### WHAT YOU NEED TO DO
Below are records; the lines starting at the one with "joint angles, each" and ending at the one with "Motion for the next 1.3" must be reproduced exactly, both included. Pictures must not appear.

[Records from a collection]

________

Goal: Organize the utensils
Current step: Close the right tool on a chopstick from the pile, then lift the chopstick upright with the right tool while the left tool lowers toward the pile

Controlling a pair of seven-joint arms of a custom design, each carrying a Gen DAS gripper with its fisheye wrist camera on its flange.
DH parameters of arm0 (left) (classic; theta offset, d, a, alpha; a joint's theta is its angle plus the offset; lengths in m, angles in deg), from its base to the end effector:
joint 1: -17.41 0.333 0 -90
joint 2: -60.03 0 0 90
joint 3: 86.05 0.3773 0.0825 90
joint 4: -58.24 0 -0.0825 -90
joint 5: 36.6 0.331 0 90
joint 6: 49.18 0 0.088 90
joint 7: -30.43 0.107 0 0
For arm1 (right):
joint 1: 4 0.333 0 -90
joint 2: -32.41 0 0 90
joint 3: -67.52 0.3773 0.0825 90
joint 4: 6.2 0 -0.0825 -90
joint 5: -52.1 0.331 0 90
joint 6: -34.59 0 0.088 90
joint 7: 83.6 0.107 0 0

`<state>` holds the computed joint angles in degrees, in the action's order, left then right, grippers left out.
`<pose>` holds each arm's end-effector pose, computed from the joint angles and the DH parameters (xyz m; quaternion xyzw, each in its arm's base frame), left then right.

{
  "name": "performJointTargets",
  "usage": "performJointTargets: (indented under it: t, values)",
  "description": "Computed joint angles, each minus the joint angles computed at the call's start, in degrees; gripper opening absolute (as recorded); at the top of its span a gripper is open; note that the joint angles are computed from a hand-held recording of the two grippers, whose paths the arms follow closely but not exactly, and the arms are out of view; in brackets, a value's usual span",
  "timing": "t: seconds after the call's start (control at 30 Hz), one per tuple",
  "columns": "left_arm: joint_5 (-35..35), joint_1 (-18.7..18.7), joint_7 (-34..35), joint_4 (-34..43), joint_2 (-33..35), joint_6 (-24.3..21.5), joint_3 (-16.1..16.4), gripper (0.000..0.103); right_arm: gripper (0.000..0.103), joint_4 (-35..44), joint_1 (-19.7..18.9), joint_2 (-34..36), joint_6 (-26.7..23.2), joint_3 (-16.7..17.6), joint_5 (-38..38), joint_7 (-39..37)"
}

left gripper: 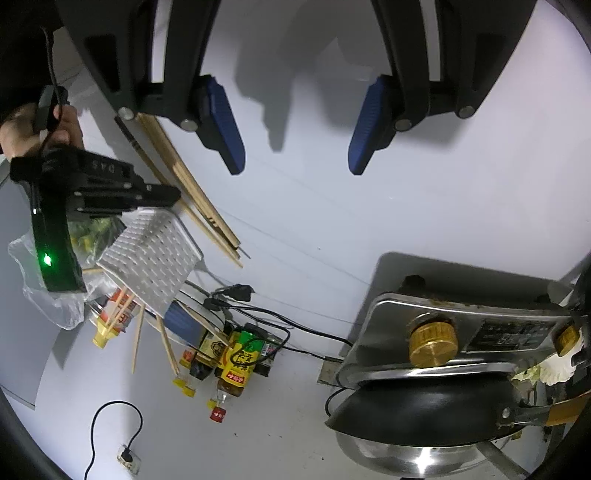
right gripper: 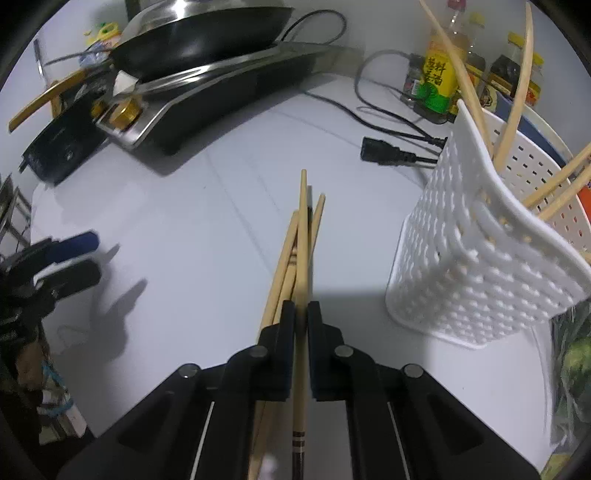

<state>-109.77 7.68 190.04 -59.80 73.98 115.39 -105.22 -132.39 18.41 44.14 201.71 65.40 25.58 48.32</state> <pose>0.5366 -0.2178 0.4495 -0.4598 0.7900 -0.4027 0.0481 0.5196 0.2229 0.4403 -0.6983 0.6637 -0.1649 0.2113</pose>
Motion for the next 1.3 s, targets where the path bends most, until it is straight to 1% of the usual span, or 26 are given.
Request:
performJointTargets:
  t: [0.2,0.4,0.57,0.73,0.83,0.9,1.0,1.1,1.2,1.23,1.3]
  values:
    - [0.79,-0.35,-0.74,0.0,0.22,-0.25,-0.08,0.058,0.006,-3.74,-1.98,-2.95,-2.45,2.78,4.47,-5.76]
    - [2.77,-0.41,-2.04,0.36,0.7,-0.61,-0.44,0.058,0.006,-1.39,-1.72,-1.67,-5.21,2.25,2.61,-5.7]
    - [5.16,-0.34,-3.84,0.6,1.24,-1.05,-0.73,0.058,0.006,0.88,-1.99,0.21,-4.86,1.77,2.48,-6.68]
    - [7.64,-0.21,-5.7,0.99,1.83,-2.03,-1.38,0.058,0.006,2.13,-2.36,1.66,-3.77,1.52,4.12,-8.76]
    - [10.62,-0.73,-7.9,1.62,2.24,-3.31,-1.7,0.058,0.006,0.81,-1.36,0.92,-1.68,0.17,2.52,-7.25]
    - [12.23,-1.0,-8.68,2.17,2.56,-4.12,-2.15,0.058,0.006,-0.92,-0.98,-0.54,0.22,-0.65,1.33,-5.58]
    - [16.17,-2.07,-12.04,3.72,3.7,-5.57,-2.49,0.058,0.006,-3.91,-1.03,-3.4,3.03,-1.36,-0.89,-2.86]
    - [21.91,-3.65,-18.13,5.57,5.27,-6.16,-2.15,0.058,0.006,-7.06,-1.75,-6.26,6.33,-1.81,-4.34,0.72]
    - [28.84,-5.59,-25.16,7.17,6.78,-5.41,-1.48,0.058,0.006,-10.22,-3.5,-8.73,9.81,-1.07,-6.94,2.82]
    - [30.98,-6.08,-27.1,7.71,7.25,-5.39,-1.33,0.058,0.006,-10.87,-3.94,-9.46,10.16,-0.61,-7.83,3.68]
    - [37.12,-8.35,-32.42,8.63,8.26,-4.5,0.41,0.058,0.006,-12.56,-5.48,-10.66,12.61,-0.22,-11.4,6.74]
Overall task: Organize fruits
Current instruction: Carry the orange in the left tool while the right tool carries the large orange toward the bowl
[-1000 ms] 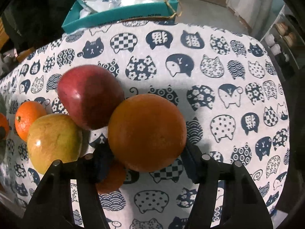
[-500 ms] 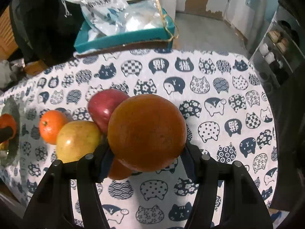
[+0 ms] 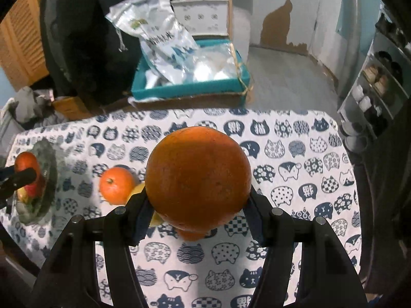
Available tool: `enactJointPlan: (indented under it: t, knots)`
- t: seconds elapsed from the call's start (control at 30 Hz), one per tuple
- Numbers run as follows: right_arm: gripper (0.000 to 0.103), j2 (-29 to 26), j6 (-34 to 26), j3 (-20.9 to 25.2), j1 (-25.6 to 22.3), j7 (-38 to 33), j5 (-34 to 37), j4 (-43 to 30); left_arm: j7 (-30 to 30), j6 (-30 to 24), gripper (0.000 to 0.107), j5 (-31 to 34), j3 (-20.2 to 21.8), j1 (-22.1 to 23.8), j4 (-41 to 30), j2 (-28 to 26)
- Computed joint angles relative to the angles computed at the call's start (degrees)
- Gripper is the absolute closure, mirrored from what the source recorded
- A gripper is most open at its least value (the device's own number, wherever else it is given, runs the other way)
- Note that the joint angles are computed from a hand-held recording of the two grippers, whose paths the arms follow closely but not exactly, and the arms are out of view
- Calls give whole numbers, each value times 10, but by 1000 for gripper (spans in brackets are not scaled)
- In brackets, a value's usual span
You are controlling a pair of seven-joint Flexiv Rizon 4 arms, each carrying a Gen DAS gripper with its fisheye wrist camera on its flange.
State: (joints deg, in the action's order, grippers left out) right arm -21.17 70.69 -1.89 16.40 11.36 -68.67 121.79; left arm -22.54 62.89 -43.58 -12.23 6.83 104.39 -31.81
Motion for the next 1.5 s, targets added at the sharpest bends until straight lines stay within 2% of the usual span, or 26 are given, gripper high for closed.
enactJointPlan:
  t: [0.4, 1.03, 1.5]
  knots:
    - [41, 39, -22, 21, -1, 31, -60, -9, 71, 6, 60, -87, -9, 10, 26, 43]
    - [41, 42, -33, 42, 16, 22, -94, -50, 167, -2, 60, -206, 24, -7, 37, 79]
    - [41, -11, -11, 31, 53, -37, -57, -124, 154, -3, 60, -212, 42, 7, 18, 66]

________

### RESULT OF THIS EXERCISE
  "description": "Computed joint angles, each minus the joint angles computed at the call's start, in degrees; gripper opening absolute (as recorded); at the top of its span a gripper is open; note that the joint angles are computed from a hand-held recording of the two grippers, whose paths the arms follow closely but not exactly, and the arms are out of view; in brackets, a value's usual span",
  "timing": "t: seconds after the call's start (control at 30 Hz), one per tuple",
  "columns": "left_arm: joint_5 (-35..35), joint_1 (-18.7..18.7), joint_7 (-34..35), joint_4 (-34..43), joint_2 (-33..35), joint_6 (-24.3..21.5), joint_3 (-16.1..16.4), gripper (0.000..0.103); right_arm: gripper (0.000..0.103), joint_4 (-35..44), joint_1 (-19.7..18.9), joint_2 (-34..36), joint_6 (-26.7..23.2), joint_3 (-16.7..17.6), joint_5 (-38..38), joint_7 (-39..37)"
}

left gripper: 
right gripper: 

<state>-109.77 7.68 190.04 -59.80 73.98 115.39 -105.22 -132.39 18.41 44.14 201.71 65.40 25.58 48.32</state> <pose>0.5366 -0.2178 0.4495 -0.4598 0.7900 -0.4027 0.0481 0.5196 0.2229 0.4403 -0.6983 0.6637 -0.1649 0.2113</pose>
Motion for the next 1.3 s, targets where the path bends most, until it is straight to 1% of the usual span, or 26 are given.

Nothing more remains for this exercise.